TASK DETAILS:
Your task is to print, exactly and only, the lines from the start of the entries below through the line with "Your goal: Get". Include both ends, but skip the pictures.

--

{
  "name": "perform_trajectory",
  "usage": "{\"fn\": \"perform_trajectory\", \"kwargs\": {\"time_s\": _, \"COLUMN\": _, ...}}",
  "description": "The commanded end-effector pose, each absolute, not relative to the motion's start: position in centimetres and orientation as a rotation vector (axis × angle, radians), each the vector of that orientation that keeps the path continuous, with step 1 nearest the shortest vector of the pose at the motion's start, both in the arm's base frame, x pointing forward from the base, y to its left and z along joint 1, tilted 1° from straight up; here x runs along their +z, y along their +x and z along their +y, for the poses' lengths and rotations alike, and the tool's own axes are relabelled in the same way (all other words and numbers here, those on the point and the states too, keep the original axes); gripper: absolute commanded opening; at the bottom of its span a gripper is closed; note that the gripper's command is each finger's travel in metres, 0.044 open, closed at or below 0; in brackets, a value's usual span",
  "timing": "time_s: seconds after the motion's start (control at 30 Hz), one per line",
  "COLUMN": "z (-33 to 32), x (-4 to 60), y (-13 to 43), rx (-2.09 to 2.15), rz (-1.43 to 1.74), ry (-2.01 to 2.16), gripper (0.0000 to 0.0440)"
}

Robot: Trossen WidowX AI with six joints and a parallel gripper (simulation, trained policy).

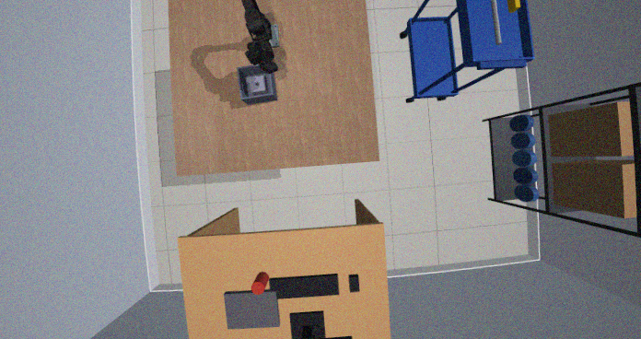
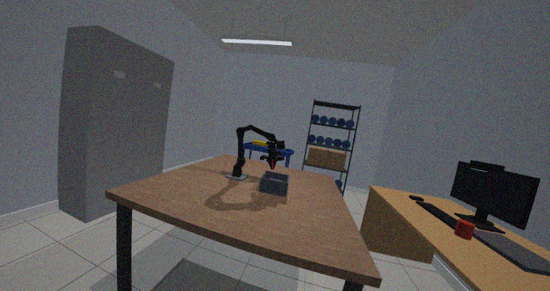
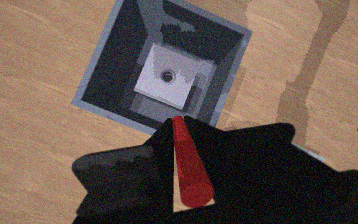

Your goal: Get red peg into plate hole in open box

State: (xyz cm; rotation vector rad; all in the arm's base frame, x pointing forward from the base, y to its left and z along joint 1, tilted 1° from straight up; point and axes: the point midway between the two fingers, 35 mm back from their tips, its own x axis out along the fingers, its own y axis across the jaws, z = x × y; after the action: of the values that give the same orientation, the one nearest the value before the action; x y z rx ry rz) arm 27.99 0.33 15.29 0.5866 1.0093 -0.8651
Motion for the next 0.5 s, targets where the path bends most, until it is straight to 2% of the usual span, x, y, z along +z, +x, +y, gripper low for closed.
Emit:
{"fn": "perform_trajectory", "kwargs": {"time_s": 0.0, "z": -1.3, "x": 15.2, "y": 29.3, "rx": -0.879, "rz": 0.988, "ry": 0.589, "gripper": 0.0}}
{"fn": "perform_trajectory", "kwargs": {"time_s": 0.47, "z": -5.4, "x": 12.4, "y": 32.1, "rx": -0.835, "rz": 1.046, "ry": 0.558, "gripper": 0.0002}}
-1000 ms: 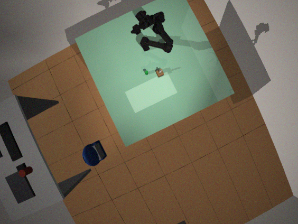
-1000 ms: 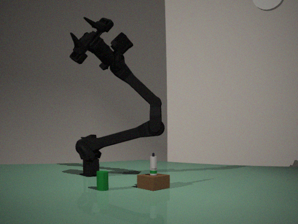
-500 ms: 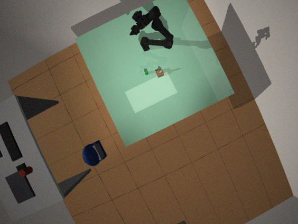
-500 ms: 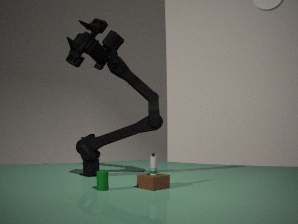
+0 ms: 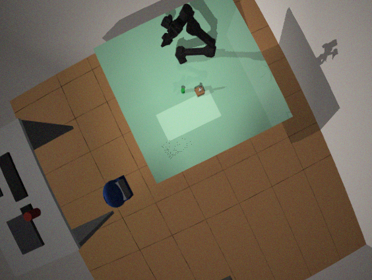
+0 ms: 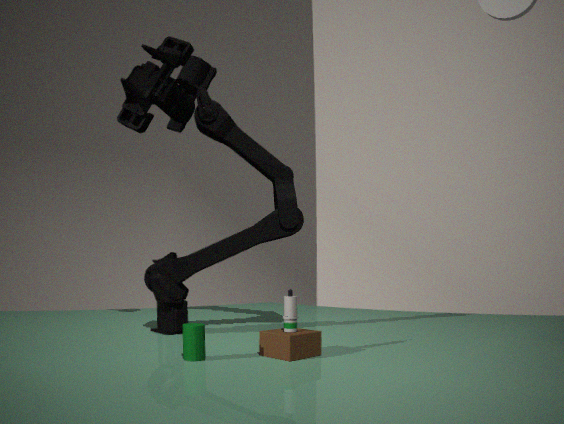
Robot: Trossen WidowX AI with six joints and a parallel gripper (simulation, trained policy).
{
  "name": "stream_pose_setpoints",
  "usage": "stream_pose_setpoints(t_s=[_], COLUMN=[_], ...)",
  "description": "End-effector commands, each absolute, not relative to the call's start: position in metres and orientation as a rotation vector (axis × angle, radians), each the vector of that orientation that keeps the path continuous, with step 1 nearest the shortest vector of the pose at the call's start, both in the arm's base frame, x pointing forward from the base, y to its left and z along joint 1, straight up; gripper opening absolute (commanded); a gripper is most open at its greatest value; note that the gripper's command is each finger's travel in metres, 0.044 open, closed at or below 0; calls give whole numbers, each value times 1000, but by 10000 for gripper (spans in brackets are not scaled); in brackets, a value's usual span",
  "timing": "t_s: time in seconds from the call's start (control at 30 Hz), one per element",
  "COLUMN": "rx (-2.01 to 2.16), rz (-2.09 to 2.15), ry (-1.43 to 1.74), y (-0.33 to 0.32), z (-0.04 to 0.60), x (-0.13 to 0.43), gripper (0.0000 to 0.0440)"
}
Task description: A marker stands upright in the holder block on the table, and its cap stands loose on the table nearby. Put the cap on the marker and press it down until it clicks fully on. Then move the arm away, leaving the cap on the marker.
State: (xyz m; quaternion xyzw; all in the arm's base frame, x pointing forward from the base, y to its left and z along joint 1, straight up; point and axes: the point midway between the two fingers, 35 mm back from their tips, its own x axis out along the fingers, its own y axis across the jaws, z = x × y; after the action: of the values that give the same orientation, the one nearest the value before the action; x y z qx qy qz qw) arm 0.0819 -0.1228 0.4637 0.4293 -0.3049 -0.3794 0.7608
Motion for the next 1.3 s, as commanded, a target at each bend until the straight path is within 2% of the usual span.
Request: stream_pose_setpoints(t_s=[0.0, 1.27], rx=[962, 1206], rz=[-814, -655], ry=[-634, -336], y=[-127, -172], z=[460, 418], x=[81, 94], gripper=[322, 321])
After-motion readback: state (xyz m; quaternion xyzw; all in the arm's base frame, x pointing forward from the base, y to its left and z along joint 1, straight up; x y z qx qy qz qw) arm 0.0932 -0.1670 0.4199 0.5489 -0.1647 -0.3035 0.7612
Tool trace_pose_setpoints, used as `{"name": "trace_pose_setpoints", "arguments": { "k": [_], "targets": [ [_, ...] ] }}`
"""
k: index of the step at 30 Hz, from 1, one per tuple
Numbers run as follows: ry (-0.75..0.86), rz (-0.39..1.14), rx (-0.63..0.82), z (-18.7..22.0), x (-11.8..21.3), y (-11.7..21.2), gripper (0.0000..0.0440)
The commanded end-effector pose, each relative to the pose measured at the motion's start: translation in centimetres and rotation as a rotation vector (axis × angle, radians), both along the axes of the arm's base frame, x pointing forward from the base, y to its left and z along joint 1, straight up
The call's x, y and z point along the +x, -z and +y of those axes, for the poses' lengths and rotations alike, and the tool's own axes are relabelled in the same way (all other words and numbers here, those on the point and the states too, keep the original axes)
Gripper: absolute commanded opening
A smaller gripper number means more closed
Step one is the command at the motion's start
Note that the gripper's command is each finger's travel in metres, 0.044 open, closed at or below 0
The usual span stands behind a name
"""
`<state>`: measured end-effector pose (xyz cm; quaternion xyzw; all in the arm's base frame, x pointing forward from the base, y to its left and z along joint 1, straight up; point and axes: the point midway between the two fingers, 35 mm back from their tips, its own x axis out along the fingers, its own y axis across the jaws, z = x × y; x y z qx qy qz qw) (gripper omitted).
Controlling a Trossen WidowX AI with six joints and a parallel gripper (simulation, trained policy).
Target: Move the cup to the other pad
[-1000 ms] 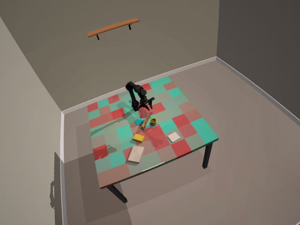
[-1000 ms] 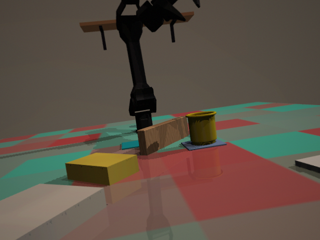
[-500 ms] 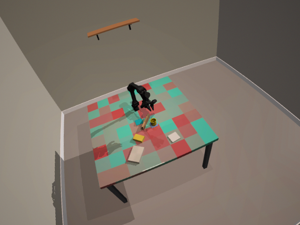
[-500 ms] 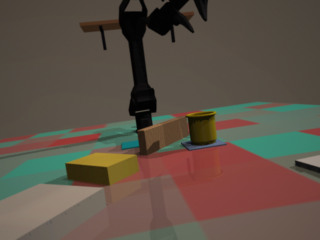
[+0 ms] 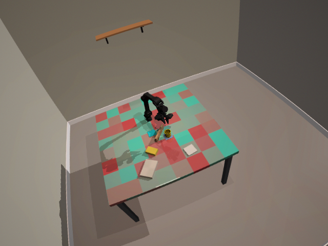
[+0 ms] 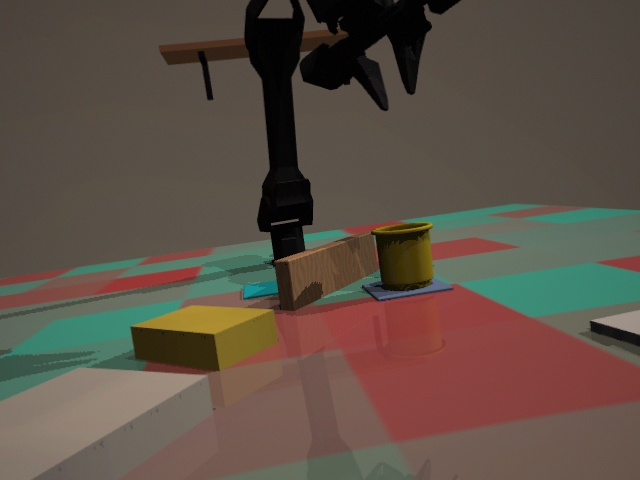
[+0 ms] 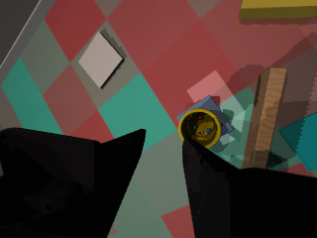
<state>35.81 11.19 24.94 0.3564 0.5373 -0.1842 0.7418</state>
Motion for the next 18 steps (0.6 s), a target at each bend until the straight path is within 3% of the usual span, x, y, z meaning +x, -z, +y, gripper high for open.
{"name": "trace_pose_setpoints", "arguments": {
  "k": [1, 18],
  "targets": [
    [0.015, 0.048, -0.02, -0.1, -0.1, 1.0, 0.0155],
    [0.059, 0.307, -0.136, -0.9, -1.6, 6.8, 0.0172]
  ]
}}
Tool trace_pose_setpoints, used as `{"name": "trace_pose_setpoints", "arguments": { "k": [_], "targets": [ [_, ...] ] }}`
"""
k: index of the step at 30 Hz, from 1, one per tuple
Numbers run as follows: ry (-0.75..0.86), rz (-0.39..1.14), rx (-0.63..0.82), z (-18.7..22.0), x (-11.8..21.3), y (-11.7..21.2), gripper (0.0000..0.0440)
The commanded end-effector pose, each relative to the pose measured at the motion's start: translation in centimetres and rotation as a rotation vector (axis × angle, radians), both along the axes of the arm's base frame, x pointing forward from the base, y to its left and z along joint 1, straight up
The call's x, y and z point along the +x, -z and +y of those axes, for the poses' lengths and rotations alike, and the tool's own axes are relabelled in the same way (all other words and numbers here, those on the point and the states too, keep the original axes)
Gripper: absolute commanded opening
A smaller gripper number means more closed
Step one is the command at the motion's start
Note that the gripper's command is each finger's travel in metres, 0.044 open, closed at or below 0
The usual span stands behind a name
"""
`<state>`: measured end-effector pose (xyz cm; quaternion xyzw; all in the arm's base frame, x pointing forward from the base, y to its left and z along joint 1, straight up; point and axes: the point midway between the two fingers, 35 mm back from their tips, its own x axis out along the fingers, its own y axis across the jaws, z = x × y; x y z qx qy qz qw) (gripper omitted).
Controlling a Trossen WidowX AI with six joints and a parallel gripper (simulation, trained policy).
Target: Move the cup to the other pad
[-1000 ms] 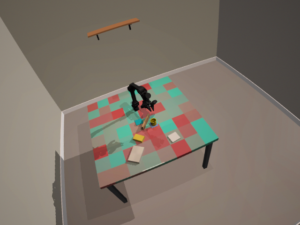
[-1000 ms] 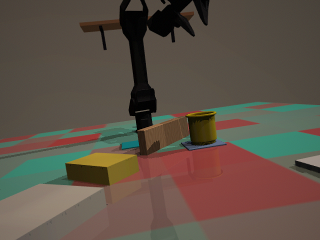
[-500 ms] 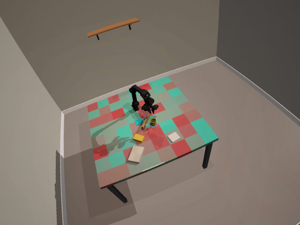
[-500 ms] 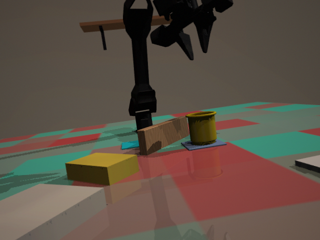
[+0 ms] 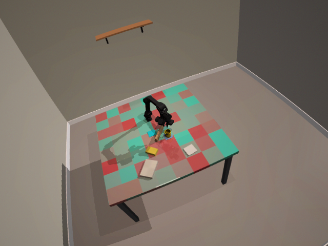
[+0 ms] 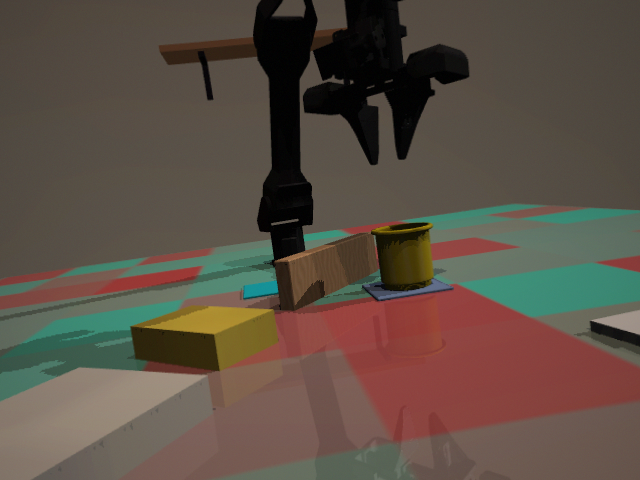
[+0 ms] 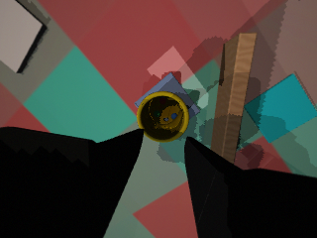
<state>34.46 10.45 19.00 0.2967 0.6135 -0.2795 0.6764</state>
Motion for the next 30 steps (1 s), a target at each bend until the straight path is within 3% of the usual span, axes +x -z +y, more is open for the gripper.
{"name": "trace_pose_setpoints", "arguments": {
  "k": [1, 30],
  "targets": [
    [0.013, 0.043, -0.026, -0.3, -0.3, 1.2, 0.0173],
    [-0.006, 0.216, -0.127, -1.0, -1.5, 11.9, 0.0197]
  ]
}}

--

ANSWER SPACE:
{
  "name": "perform_trajectory",
  "usage": "{\"fn\": \"perform_trajectory\", \"kwargs\": {\"time_s\": _, \"COLUMN\": _, ...}}",
  "description": "The commanded end-effector pose, each absolute, not relative to the motion's start: position in centimetres and orientation as a rotation vector (axis × angle, radians), each the vector of that orientation that keeps the path continuous, with step 1 nearest the shortest vector of the pose at the motion's start, both in the arm's base frame, x pointing forward from the base, y to its left and z along joint 1, tilted 1° from straight up; here x runs along their +z, y along their +x and z along their +y, for the poses' lengths and rotations alike, and the tool's own axes are relabelled in the same way (all other words and numbers here, those on the point and the states too, keep the original axes); gripper: absolute commanded opening; at the bottom of its span a gripper is closed; note that the gripper's command is each finger's travel in metres, 0.044 open, closed at or below 0; in brackets, a value's usual span",
  "timing": "time_s: seconds after the motion's start (control at 30 Hz), one per line",
  "COLUMN": "z (-33 to 32), x (-4 to 60), y (-13 to 43), rx (-2.09 to 2.15), rz (-1.43 to 1.74), ry (-2.01 to 2.16), gripper (0.0000 to 0.0440)"
}

Robot: Trossen WidowX AI with six joints and a parallel gripper (simulation, trained policy).


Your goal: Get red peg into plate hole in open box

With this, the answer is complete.